Alpha, l’homme d’affaire et les 300 mille dollars : Un aveu d’impuissance ?


Au cours de la conférence diplomatique, le Président Alpha Condé avoue avoir été victime d’une escroquerie de la part d’un étranger déguisé en homme d’affaire, qui avait disparu avec ses 300 mille dollars.

« On m’a même escroqué récemment ici et je sais que le gouverneur le Banque Centrale le sait. Il y a un homme d’affaires qui est venu et qui a fait des propositions, mais il fallait lui payer 300 mille dollars. Le gouverneur de la Banque Centrale m’a dit : « président, paye, paye ». J’ai pris de ma poche pour payer les 300 mille dollars. Depuis lors, le monsieur a disparu et on ne l’a plus revu (rires).
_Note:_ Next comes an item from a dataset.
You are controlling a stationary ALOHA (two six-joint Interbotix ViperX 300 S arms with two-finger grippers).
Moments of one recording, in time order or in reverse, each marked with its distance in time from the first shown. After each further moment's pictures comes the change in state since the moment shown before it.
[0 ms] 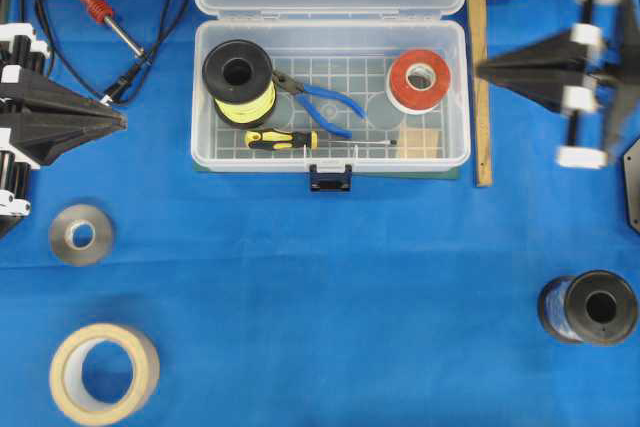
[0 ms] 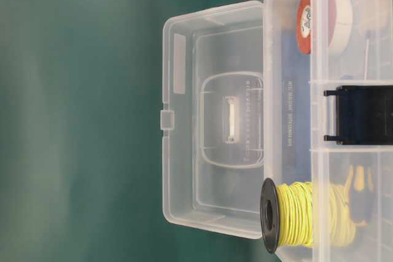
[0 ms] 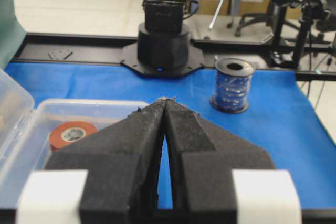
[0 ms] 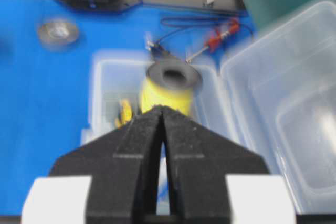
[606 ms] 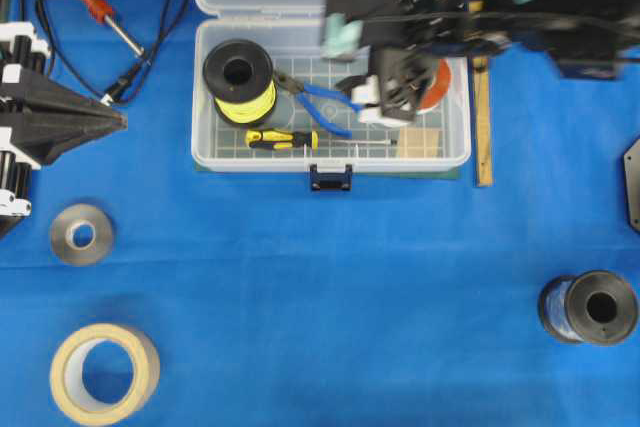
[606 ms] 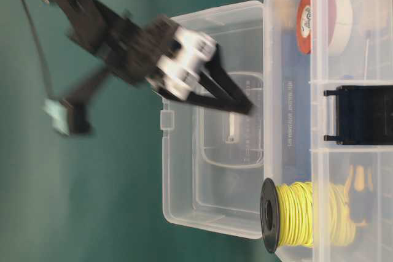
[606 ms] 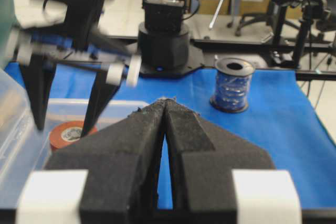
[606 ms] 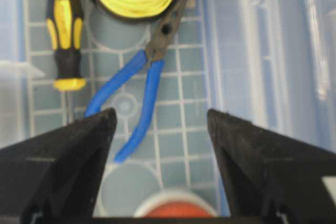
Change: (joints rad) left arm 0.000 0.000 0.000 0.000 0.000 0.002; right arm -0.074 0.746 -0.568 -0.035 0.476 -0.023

Donc, réellement, moi, j’insiste sur votre rôle économique. »

Un aveu d’impuissance ?

De l’avis de nombreux observateurs, cette révélation du numéro un guinéen est aveu d’impuissance, une sortie ratée, car cela prouve à suffisance que n’importe qui peut quitter n’importe où pour faire du n’importe quoi en Guinée.

Comment est ce qu’on étranger peut se déguiser en homme d’affaire pour escroquer le président de la République, devant le Gouverneur de la Banque Centrale et en présence des conseillers à la présidence ?
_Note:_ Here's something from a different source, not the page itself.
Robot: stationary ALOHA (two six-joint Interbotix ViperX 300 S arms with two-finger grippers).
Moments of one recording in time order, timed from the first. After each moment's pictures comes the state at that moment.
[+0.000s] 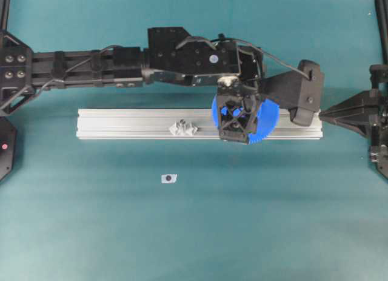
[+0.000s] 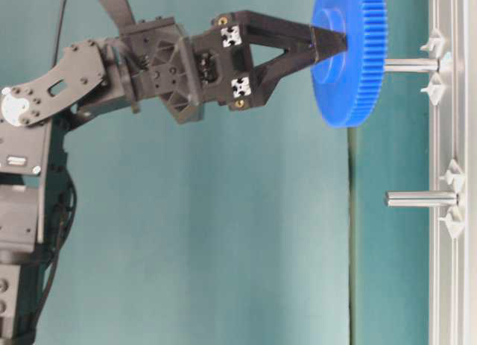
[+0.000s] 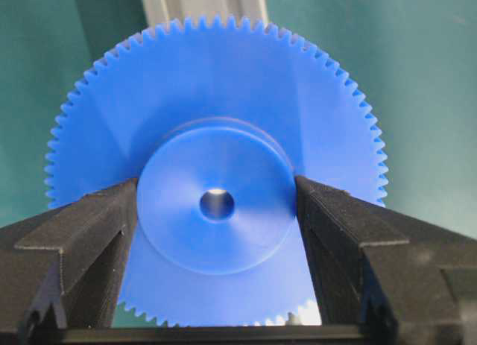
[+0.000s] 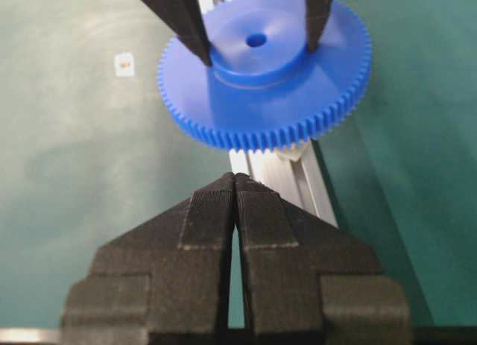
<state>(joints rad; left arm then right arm) 0.09 0.54 -0.52 0.02 1.17 0.29 -0.11 -1.07 1.31 0.03 0.14 0.12</state>
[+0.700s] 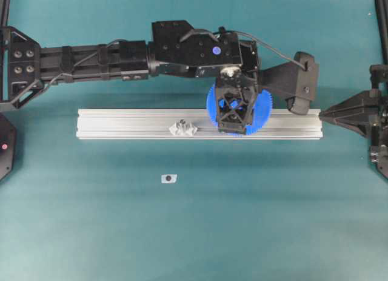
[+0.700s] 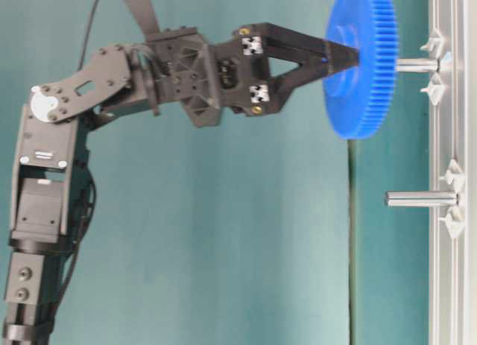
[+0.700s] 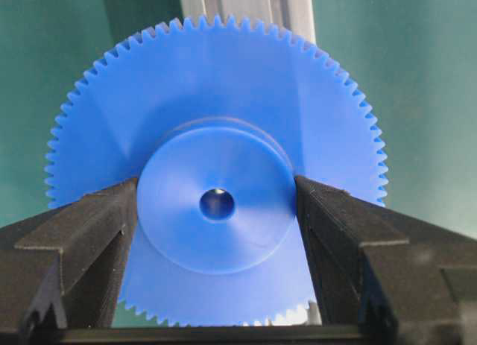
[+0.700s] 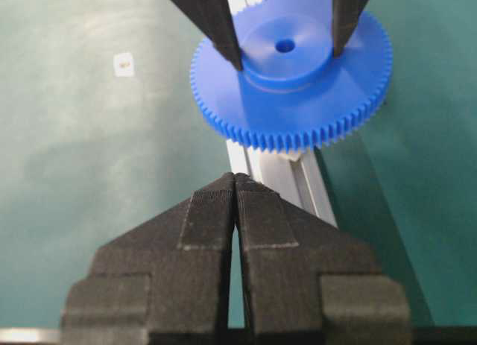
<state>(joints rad) 0.12 0.57 -0.50 0.02 1.19 0.29 -0.11 -1.07 1.32 0.03 0.14 0.12</state>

Même si le montant provient de sa caisse de souveraineté, est ce que le Chef de l’Etat devrait offrir 300 mille dollars à un investisseur étranger, supposé venir investir de l’argent dans le pays ?

En tout cas, cela prouve un dysfonctionnement des services publics, en particulier le Cabinet du Président de la République, avec cette multitude de conseillers.
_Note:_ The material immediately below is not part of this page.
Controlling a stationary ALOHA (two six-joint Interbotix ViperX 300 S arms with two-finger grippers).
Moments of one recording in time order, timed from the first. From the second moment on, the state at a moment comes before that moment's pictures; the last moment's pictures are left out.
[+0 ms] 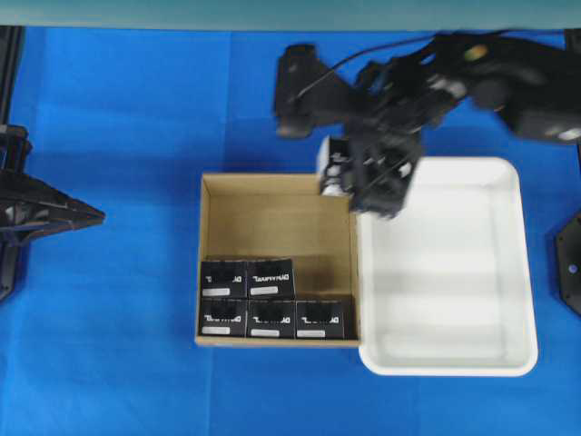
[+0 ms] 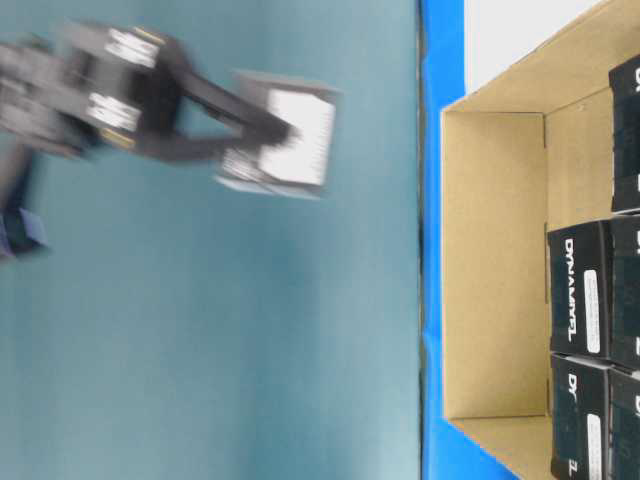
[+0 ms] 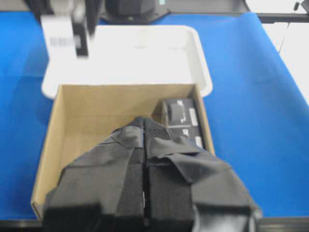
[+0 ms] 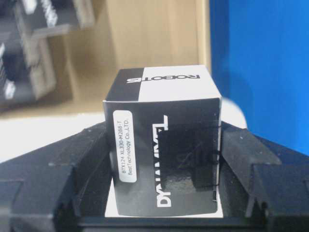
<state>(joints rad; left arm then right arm) -0.04 -1.02 1.08 0.02 0.10 -0.03 -0.22 -0.05 0.13 0.11 1.18 -0.17</state>
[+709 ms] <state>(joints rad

Pour le locataire du palais Sékhoutouréya, les ambassadeurs guinéens ont leur part dans ce genre des comportements, car, regrette-t-il, ils ne jouent pas vraiment leurs rôles   

C’est pourquoi, prévient-il, «  j’ai exigé qu’on vous donne bien avant ladite conférence, les copies des conférences de presse des ministres. Parce que beaucoup d’ambassadeurs aussi ne connaissent pas les réalités du pays et je suis parfois très déçu quand je vais dans les pays et que je vois certains de nos ambassadeurs. Ils ne jouent pas vraiment parfois leurs rôles (…) »

Cette situation explique éloquemment le dysfonctionnement au sein de l’administration publique ainsi que la mal gouvernance.